Hardware Register - Functionality

Functionality

Signals from a state machine to the register control when registers transmit to or accept information from other registers.

Sometimes the state machine routes information from one register through a functional transform, such as an adder unit, and then to another register that stores the results.

Typical uses of hardware registers include:

  • configuration and start-up of certain features, especially during initialization
  • buffer storage e.g. video memory for graphics cards
  • input/output (I/O) of different kinds
  • status reporting such as whether a certain event has occurred in the hardware unit.(Note for example a modem status register (MSR) or a line status register (LSR).)

Reading a hardware register in "peripheral units" — computer hardware outside the CPU — involves accessing its memory-mapped I/O address or port-mapped I/O address with a "load" or "store" instruction, issued by the processor. Hardware registers are addressed in words, but sometimes only use a few bits of the word read in to, or written out to the register.

Commercial design tools simplify and automate memory-mapped register specification and code generation for hardware, firmware, hardware verification, testing and documentation.
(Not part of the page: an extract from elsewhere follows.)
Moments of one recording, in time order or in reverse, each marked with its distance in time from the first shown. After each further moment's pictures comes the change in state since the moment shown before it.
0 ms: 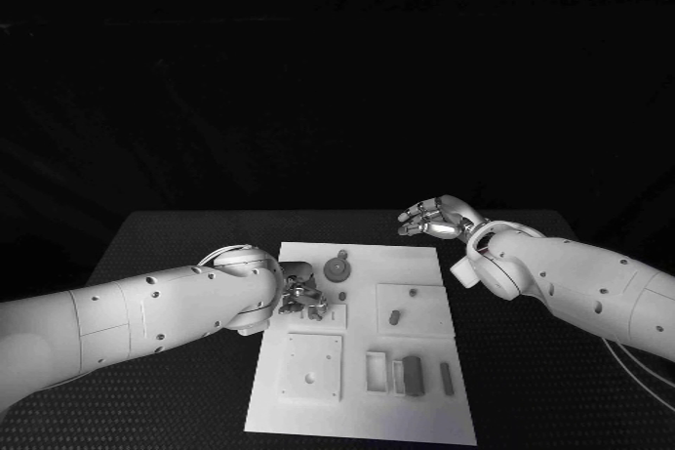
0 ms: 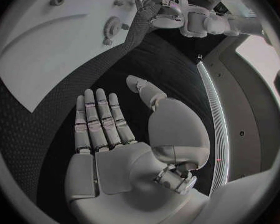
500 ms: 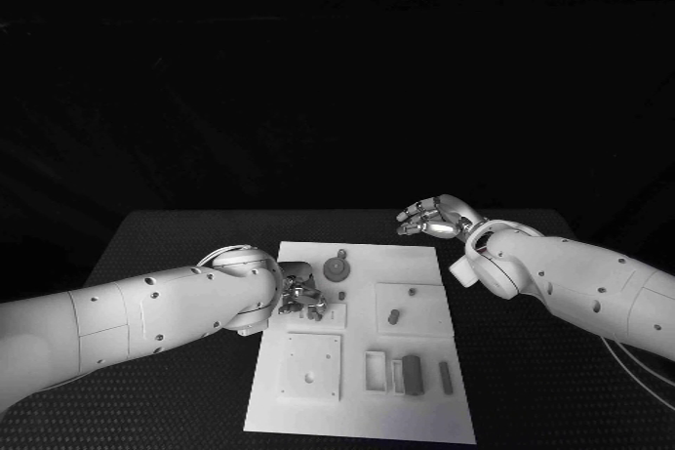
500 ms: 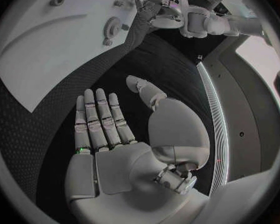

Because write-only registers make debugging almost impossible, lead to the read-modify-write problem, and also make it unnecessarily difficult for the Advanced Configuration and Power Interface (ACPI) to determine the device's state when entering sleep mode in order to restore that state when exiting sleep mode, many programmers tell hardware designers to make sure that all writable registers are also readable. However, there are some cases when reading certain types of hardware registers is useless. For example, a strobe register bit that generates a one cycle pulse into specialized hardware will always read logic 0.